Spreading the flu isn't quite the same as spreading New Year's cheer. The dastardly duo -- cold and flu -- are back, and they're hiding everywhere, from the shopping mall to your doctor's tie to the telephone. For some of us, these seasonal sicknesses are already nesting in our lungs and sinuses and playing havoc with our immune systems. So what can you and your family do to stay healthy? With some help from Charles Gerba, PhD, professor of microbiology at the University of Arizona, WebMD investigates where cold and flu germs live and hide so that you can take proper precautions or, better yet, avoid them like the plague.

Cover Your Nose

Did you know the technical term for a sneeze is sternutation? When it occurs, small particles are expelled from the nose at more than 100 mph -- almost 40 mph faster than a Cessna plane on takeoff, says Gerba. When you have the flu, the virus makes itself at home in the lining of the nose, causing irritation, swelling, and, yes, sternutation. So cover up when you achoo. Those fast-moving particles can cover an almost 3-foot radius, and once airborne, can easily be inhaled by the guy standing next to you. Guess what? Now he has the flu, too.

Grocery Cart Attack

Grocery carts haul more than groceries. "The cart handles are bad in terms of mucus and saliva, because half of American children put their mouths on those things," Gerba says. That means you can pick up a lot more than a great bargain on organically grown bananas. When leftover drool makes its way to your hands, and your hands make their way to your mouth, the flu has found itself a new home. The flu aside, whatever you do, don't put your fresh veggies in the grocery cart seat: "Diaper-aged kids sit in them, and they're prone to accidents. Next thing you know, their accidents are on your food." Ewww. That's enough to make anyone sick.

Going Down?

Two stories or 110 stories, if you want to leave a building, you'll have to press the first floor elevator button.

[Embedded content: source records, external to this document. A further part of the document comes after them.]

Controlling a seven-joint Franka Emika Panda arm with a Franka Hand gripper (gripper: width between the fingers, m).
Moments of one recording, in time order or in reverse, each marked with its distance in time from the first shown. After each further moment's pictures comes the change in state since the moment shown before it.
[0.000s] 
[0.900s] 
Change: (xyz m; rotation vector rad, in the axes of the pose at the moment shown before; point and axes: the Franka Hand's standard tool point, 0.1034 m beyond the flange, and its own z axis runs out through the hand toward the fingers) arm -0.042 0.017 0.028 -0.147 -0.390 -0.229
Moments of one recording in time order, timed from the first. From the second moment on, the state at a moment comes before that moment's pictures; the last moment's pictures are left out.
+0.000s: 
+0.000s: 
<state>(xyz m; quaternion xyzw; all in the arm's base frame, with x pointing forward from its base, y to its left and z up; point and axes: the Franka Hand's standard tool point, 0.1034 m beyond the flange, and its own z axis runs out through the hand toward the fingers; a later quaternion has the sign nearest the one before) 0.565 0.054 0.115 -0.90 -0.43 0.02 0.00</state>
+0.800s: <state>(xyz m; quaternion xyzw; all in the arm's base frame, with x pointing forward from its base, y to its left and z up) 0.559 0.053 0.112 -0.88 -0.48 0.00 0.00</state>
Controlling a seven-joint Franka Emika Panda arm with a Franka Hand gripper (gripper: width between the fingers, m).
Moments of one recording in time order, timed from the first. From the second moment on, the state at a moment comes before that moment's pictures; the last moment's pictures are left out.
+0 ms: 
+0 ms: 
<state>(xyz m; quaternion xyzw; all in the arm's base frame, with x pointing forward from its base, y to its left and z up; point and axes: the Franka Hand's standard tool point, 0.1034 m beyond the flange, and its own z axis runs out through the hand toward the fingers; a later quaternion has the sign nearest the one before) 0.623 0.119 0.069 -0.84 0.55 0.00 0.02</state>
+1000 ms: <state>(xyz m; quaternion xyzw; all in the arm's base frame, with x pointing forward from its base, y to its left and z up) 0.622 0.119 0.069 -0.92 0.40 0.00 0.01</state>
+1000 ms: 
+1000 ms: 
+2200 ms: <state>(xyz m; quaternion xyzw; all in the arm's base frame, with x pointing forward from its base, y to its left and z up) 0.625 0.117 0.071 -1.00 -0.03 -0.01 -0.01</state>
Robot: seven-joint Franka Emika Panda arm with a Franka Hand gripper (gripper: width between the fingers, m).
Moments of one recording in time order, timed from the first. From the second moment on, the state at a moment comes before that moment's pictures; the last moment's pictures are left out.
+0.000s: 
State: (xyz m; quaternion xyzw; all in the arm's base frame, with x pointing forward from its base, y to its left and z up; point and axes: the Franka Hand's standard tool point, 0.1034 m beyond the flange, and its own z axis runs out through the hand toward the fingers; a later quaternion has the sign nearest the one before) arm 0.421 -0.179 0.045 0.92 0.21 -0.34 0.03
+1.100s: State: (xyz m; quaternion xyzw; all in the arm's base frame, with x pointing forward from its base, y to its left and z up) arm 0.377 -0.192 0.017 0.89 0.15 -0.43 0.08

It's exceptionally dirty, and a prime place to catch a cold. "If you can, get someone else to push it so you don't have to touch it," says Gerba frankly, if not exactly charitably. And if you're alone? Use your elbow instead of a finger to press the button. Or take the stairs.

Clean House

"It's a bacteria cafeteria," says Gerba of that nasty specimen near your sink -- the sponge. Next up, in order of being germiest around the house: dishcloths, the kitchen sink, the bathroom sink, cutting boards, the kitchen floor, the bathroom floor, the bathroom counter, and finally, in dead last, the toilet seat. "These are the places where fecal bacteria hide, and when we find fecal bacteria, we usually find the viruses that cause colds and flu."